Instructions for the task:
Below is a listing; reproduce each line of it exactly.
Content starts
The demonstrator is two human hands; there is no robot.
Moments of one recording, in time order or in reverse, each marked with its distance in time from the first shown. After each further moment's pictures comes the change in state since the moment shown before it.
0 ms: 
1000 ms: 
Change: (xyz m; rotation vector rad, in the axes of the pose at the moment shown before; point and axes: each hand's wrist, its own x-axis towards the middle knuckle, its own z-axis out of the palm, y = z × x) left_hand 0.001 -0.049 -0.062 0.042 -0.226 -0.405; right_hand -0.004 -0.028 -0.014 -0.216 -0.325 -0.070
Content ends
Exercise solution:
The demonstrator is two human hands; there is no robot.
Moments of one recording, in time order or in reverse, each marked with its distance in time from the first shown. After each further moment's pictures comes the change in state since the moment shown before it.
0 ms: 
1000 ms: 
Change: (xyz m; rotation vector rad, in the axes of the pose at the moment shown before; point and axes: each hand's wrist, its own x-axis towards the middle knuckle, its own z-axis out of the palm, y = z × x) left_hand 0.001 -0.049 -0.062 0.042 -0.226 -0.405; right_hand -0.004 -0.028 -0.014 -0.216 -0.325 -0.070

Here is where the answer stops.